**EXERCISE INSTRUCTIONS:**
Every record is to be returned as written, with no omissions.

**RECORD SET:**

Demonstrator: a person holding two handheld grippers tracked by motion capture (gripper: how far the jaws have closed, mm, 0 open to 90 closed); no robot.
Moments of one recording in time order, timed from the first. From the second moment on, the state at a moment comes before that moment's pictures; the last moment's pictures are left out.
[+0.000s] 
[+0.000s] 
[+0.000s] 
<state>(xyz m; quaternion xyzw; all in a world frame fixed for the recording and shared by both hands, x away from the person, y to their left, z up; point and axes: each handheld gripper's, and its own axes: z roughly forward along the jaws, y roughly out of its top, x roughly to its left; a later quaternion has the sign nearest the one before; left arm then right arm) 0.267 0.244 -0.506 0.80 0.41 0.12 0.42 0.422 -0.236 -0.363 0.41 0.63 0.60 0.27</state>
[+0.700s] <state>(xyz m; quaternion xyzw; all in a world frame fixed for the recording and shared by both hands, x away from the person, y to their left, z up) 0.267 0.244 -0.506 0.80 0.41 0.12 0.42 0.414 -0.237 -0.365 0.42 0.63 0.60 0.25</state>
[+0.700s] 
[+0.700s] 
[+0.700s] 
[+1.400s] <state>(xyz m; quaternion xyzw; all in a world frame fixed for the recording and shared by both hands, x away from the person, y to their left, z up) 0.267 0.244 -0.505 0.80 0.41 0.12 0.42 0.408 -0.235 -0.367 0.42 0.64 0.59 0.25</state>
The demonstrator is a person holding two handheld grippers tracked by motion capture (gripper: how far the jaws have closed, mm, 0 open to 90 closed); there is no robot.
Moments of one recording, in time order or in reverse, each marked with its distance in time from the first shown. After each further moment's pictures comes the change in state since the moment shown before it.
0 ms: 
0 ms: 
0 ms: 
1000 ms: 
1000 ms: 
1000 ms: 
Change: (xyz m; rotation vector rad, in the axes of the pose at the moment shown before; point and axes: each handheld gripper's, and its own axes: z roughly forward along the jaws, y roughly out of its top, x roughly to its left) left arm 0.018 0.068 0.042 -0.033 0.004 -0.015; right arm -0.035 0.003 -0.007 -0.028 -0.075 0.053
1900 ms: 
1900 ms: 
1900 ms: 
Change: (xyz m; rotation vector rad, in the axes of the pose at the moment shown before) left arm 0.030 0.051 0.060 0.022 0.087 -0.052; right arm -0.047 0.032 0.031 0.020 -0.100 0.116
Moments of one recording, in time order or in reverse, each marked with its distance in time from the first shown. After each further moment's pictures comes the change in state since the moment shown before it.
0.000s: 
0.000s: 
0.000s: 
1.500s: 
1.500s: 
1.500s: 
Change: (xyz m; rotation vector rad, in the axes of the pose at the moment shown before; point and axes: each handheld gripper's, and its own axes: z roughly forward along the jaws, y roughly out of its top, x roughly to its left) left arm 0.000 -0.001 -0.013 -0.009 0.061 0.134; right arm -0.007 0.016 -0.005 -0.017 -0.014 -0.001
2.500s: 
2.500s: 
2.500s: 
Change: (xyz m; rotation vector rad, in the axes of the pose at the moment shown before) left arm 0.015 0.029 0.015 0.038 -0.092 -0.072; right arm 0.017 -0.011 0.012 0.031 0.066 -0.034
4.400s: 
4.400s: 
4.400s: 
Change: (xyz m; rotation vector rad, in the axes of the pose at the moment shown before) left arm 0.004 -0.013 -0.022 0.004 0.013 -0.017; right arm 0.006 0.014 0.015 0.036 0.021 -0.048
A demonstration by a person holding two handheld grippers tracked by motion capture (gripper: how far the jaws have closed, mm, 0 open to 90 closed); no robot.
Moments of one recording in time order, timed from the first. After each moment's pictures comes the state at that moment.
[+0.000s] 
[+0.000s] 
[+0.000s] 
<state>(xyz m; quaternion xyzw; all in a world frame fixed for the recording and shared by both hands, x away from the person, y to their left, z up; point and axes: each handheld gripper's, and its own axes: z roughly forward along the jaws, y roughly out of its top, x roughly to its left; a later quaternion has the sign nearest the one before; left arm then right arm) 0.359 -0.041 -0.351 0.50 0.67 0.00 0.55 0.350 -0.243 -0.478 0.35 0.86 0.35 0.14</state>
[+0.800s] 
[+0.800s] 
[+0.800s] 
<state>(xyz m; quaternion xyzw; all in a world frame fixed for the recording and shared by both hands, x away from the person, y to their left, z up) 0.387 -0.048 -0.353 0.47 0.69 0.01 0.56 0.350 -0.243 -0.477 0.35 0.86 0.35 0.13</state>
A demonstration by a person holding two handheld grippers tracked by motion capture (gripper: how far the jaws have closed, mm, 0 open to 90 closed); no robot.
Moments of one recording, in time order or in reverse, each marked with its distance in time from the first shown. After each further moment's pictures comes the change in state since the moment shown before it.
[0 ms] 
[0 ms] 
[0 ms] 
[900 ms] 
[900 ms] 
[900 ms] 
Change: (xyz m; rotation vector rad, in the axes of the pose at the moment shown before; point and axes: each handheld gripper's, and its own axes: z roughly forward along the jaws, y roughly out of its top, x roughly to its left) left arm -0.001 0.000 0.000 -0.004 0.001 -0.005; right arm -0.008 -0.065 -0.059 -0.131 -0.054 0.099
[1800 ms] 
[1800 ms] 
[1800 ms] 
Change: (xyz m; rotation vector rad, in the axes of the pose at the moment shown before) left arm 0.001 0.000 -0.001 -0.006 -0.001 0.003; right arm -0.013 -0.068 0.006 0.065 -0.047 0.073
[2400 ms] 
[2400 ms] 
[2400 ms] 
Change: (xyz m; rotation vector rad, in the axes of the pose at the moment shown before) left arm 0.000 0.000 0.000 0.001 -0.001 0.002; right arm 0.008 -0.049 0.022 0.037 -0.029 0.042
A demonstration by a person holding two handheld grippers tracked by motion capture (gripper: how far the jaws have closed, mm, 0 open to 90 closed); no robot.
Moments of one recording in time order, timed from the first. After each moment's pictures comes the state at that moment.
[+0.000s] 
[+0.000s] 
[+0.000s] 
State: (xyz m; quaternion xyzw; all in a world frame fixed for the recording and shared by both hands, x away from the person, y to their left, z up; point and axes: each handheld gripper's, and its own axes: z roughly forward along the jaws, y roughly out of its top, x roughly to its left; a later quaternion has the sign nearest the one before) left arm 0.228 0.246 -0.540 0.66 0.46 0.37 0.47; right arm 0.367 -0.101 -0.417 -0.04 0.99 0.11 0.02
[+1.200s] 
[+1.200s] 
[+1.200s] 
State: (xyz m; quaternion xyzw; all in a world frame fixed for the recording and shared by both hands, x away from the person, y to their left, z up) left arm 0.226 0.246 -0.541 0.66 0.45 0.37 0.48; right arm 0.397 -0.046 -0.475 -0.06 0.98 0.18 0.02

**TASK SOLUTION:**
Demonstrator: a person holding two handheld grippers tracked by motion capture (gripper: how far the jaws have closed, mm, 0 open to 90 closed); no robot.
Moments of one recording in time order, timed from the first. From the second moment on, the state at a moment comes before that moment's pictures; the last moment's pictures are left out.
[+0.000s] 
[+0.000s] 
[+0.000s] 
<state>(xyz m; quaternion xyzw; all in a world frame fixed for the recording and shared by both hands, x away from the person, y to their left, z up; point and axes: each handheld gripper's, and its own axes: z roughly forward along the jaws, y roughly out of its top, x roughly to its left; a later quaternion has the sign nearest the one before; left arm then right arm) 0.267 0.244 -0.506 0.80 0.41 0.12 0.42 0.422 -0.236 -0.363 0.41 0.63 0.60 0.27</state>
[+0.700s] <state>(xyz m; quaternion xyzw; all in a world frame fixed for the recording and shared by both hands, x away from the person, y to their left, z up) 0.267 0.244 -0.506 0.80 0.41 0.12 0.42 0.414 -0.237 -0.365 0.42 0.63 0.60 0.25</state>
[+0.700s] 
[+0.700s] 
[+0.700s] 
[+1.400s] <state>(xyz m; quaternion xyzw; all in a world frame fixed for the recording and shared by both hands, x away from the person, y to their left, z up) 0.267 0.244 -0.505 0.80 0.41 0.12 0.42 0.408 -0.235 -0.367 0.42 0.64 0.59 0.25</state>
The demonstrator is a person holding two handheld grippers tracked by motion capture (gripper: how far the jaws have closed, mm, 0 open to 90 closed); there is no robot.
Moments of one recording, in time order or in reverse, each marked with its distance in time from the first shown. After each further moment's pictures comes the change in state since the moment shown before it.
0 ms: 
0 ms: 
0 ms: 
1000 ms: 
1000 ms: 
1000 ms: 
Change: (xyz m; rotation vector rad, in the axes of the pose at the moment shown before; point and axes: each handheld gripper's, and its own axes: z roughly forward along the jaws, y roughly out of its top, x roughly to its left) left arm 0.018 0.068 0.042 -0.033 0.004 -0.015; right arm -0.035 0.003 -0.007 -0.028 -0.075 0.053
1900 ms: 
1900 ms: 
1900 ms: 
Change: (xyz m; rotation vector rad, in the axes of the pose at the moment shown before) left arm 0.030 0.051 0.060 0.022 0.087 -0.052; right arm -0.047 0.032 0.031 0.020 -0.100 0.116
Moments of one recording, in time order or in reverse, each marked with its distance in time from the first shown. After each further moment's pictures comes the change in state since the moment shown before it.
0.000s: 
0.000s: 
0.000s: 
1.500s: 
1.500s: 
1.500s: 
Change: (xyz m; rotation vector rad, in the axes of the pose at the moment shown before; point and axes: each handheld gripper's, and its own axes: z roughly forward along the jaws, y roughly out of its top, x roughly to its left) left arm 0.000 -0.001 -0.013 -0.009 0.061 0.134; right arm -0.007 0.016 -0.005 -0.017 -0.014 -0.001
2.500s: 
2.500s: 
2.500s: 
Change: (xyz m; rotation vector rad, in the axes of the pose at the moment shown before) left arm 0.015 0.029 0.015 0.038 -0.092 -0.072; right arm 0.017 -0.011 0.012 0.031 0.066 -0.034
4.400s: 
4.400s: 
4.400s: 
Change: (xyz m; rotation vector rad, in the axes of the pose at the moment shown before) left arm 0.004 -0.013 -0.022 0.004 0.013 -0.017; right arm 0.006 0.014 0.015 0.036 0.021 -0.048
A demonstration by a person holding two handheld grippers tracked by motion capture (gripper: how far the jaws have closed, mm, 0 open to 90 closed); no robot.
Moments of one recording in time order, timed from the first. After each moment's pictures comes the state at that moment.
[+0.000s] 
[+0.000s] 
[+0.000s] 
<state>(xyz m; quaternion xyzw; all in a world frame fixed for the recording and shared by both hands, x away from the person, y to their left, z up; point and axes: each handheld gripper's, and its own axes: z roughly forward along the jaws, y roughly out of its top, x roughly to its left; a later quaternion has the sign nearest the one before; left arm then right arm) 0.359 -0.041 -0.351 0.50 0.67 0.00 0.55 0.350 -0.243 -0.478 0.35 0.86 0.35 0.14</state>
[+0.800s] 
[+0.800s] 
[+0.800s] 
<state>(xyz m; quaternion xyzw; all in a world frame fixed for the recording and shared by both hands, x away from the person, y to their left, z up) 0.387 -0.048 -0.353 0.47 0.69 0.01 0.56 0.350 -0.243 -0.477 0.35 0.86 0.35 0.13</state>
A demonstration by a person holding two handheld grippers tracked by motion capture (gripper: how far the jaws have closed, mm, 0 open to 90 closed); no robot.
Moments of one recording, in time order or in reverse, each marked with its distance in time from the first shown. After each further moment's pictures comes the change in state since the moment shown before it.
[0 ms] 
[0 ms] 
[0 ms] 
[900 ms] 
[900 ms] 
[900 ms] 
Change: (xyz m; rotation vector rad, in the axes of the pose at the moment shown before; point and axes: each handheld gripper's, and its own axes: z roughly forward along the jaws, y roughly out of its top, x roughly to its left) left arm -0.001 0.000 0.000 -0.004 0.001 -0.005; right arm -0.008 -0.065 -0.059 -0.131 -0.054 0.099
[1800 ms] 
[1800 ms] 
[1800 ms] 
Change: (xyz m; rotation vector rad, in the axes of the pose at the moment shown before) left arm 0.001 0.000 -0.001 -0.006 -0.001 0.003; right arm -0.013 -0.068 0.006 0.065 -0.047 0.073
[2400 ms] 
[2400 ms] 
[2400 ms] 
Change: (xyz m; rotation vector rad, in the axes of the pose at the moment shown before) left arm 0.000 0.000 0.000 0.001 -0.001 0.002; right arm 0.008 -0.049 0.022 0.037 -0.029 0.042
A demonstration by a person holding two handheld grippers tracked by motion capture (gripper: how far the jaws have closed, mm, 0 open to 90 closed); no robot.
Moments of one recording in time order, timed from the first. After each moment's pictures comes the state at that moment.
[+0.000s] 
[+0.000s] 
[+0.000s] 
State: (xyz m; quaternion xyzw; all in a world frame fixed for the recording and shared by both hands, x away from the person, y to their left, z up; point and axes: each handheld gripper's, and its own axes: z roughly forward along the jaws, y roughly out of its top, x roughly to its left; a later quaternion has the sign nearest the one before) left arm 0.228 0.246 -0.540 0.66 0.46 0.37 0.47; right arm 0.367 -0.101 -0.417 -0.04 0.99 0.11 0.02
[+1.200s] 
[+1.200s] 
[+1.200s] 
State: (xyz m; quaternion xyzw; all in a world frame fixed for the recording and shared by both hands, x away from the person, y to their left, z up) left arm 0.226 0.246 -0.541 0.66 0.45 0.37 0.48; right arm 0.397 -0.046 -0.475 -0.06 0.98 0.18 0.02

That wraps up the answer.